● **ASSIGNMENT**
The word to find is "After". Copy each line of the material that contains it.

** TASK DATA follows **

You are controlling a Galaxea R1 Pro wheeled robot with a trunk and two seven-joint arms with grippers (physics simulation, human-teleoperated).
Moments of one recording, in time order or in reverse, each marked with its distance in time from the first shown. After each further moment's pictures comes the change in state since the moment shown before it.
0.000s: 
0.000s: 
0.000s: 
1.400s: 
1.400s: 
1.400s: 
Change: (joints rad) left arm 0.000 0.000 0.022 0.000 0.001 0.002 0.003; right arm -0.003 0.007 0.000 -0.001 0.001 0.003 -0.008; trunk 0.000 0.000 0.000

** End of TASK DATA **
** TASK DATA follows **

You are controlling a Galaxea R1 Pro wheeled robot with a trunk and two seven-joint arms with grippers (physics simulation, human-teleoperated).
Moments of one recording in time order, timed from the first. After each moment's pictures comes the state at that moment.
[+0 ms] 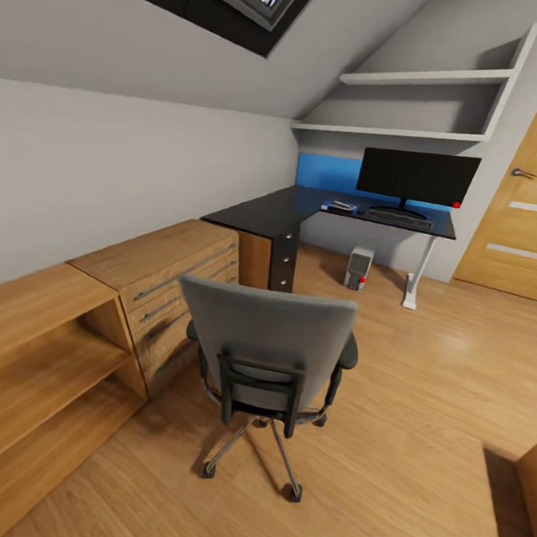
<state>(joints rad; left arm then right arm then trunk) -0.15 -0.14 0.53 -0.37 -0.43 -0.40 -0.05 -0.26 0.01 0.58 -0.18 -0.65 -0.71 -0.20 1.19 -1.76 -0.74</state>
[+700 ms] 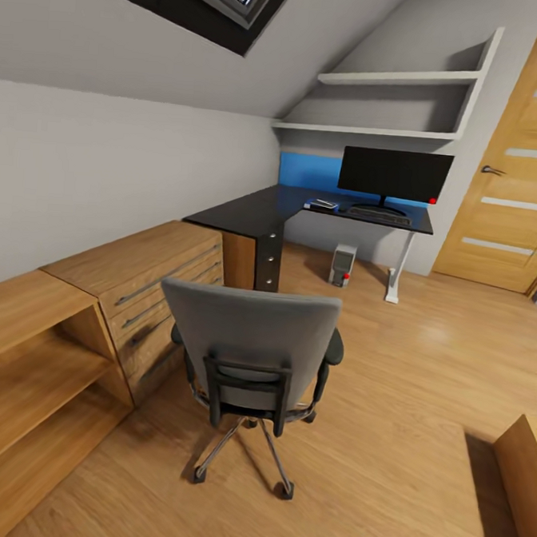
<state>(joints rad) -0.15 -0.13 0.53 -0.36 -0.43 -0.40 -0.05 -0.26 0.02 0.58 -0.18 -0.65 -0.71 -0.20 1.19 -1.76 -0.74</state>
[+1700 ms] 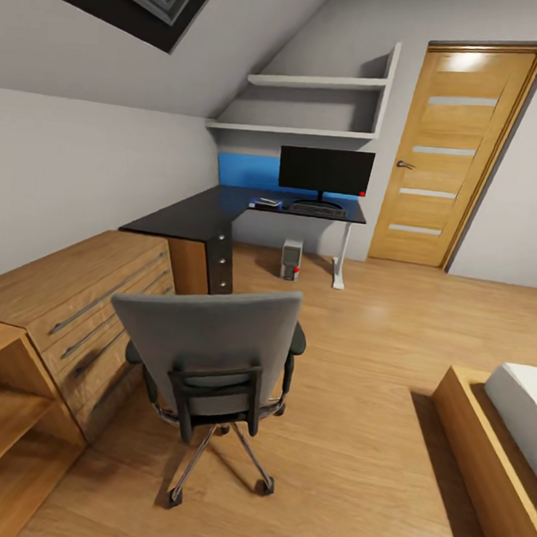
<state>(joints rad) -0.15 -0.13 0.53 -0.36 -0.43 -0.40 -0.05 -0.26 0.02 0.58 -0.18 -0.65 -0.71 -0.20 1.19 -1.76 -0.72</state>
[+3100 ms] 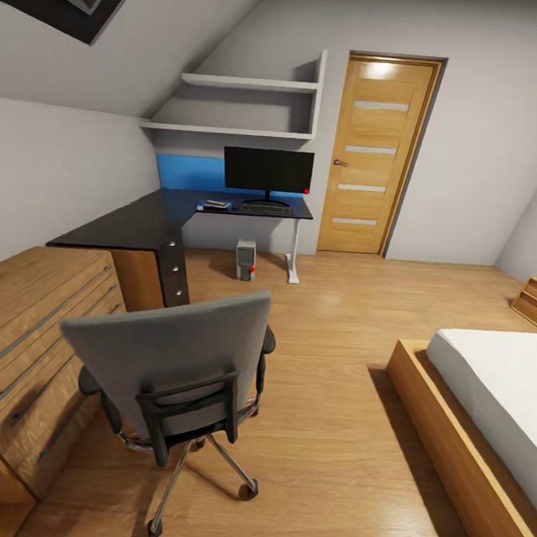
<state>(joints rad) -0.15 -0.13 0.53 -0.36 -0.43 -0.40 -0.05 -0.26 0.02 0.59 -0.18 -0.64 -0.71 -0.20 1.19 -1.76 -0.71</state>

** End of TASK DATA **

● **SOLUTION BELOW**
Moments of one recording, in time order or in reverse, each marked with its distance in time from the first shown. After each further moment's pictures comes the change in state since the moment shown before it.
Moments of one recording in time order, timed from the first. After each moment's pictures comes the state at that moment.

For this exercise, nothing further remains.